We tested our proposed approach by creating a simulated condition inline to industrial environmental conditions with varying illumination and posture (See Figure 5a-5b). Table 1 shows results of our approach under varying illumination and Table 2 shows the results under varying posture.

Figure 5(a): Example images from simulated dataset showing predictions with no light illumination and varying posture of workers with safety gears.

Figure 5(a): Example images from simulated dataset showing predictions with no light illumination and varying posture of workers with safety gears.

Figure 5(b): Example images from simulated dataset showing predictions with illumination and varying posture of workers with safety gears.

Figure 5(b): Example images from simulated dataset showing predictions with illumination and varying posture of workers with safety gears.

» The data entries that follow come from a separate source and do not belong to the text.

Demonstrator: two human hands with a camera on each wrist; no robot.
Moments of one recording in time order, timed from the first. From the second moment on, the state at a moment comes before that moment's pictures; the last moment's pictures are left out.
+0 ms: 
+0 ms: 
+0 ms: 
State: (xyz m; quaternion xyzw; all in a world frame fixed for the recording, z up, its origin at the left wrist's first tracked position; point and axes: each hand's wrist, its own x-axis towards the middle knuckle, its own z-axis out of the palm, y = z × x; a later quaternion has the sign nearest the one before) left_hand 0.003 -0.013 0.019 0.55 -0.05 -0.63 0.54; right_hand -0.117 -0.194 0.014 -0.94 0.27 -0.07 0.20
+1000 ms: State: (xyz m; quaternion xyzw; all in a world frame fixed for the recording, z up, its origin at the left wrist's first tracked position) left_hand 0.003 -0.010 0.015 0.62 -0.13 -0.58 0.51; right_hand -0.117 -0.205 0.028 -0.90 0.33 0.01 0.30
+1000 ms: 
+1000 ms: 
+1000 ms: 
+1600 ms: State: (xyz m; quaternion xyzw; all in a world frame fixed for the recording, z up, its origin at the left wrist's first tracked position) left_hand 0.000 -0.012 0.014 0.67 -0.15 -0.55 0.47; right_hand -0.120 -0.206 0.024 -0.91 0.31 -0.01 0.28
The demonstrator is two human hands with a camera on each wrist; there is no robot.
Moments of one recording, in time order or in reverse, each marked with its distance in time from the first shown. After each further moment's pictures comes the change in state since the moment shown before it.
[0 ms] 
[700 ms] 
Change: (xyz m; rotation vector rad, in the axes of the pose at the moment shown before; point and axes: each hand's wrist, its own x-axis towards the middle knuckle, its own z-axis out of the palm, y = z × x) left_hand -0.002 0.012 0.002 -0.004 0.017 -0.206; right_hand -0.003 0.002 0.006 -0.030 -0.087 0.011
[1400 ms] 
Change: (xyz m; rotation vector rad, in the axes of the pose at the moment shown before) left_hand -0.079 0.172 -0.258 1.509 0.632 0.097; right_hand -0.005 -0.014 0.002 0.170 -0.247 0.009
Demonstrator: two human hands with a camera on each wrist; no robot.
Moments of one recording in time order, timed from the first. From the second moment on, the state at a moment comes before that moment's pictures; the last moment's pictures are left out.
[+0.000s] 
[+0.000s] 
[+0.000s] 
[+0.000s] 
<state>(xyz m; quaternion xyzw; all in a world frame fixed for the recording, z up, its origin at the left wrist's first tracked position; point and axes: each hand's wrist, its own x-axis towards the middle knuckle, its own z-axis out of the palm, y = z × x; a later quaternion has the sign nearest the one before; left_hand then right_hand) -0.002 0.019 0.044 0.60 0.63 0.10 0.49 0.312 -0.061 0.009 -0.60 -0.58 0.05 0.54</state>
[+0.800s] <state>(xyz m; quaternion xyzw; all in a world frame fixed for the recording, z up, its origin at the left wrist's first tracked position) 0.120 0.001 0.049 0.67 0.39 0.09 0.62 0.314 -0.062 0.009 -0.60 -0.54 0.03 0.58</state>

Table 1: Comparison of accuracy (%) of proposed approach with varying illumination.
H: Helmet, J: Jacket, GL: Glove, GO: Goggle

Table 1: Comparison of accuracy (%) of proposed approach with varying illumination. H: Helmet, J: Jacket, GL: Glove, GO: Goggle
Approach Illumination H (%) J (%) GO (%) GL (%)
Without MDCR + RCF Bright 78 72 94 73
Dark 72 63 92 73
With MDCR + RCF Bright 82 82 91 77
Dark 81 81 90 77

Table 2: Comparison of accuracy (%) of proposed approach with varying posture.
H: Helmet, J: Jacket, GL: Glove, GO: Goggle

Table 2: Comparison of accuracy (%) of proposed approach with varying posture. H: Helmet, J: Jacket, GL: Glove, GO: Goggle
Approach Posture H (%) J (%) GO (%) GL (%)
Without MDCR + RCF Stangind 80 67 89 79
Bending 78 67 88 79
Sitting 78 67 88 79
With MDCR + RCF Standing 80 82 87 78
Bending 79 81 87 78
Sitting 79 81 87 78

Conclusion

To overcome the issues of (a) incorrectly identifying safety gears due to conflicting features and (b) flip-flopping both due to varying illumination and postures that are common in industrial work environments, my colleagues and I looked at how we could develop and validate an end-to-end deep learning solution for industrial safety gear monitoring. The solution we developed employs techniques such as (a) improved deep learning models and (b) Re-ID conditioning frameworks which reduced the identification errors mentioned above by 4% under varying limited lighting conditions and 3% with varying postures of workers. We hope that our approach will help ensure correct usage of safety wear and thereby contribute to preventing accidents and injuries in the work environment. For more details of our work, please refer to our paper [2] which was presented at the 2019 IEEE Applied Imagery Pattern Recognition Workshop.


References

[1]
N. Wojke, A. Bewley, & D. Paulus, “Simple online and realtime tracking with a deep association metric,” 2017 IEEE International Conference on Image Processing (ICIP), 2017, pp. 3645-3649.
[2]
M. Ravikiran, and S. Sen, “Improving Industrial Safety Gear Detection through Re-ID conditioned Detector,” 2019 IEEE Applied Imagery Pattern Recognition Workshop (AIPR), 2019, pp. 1-10.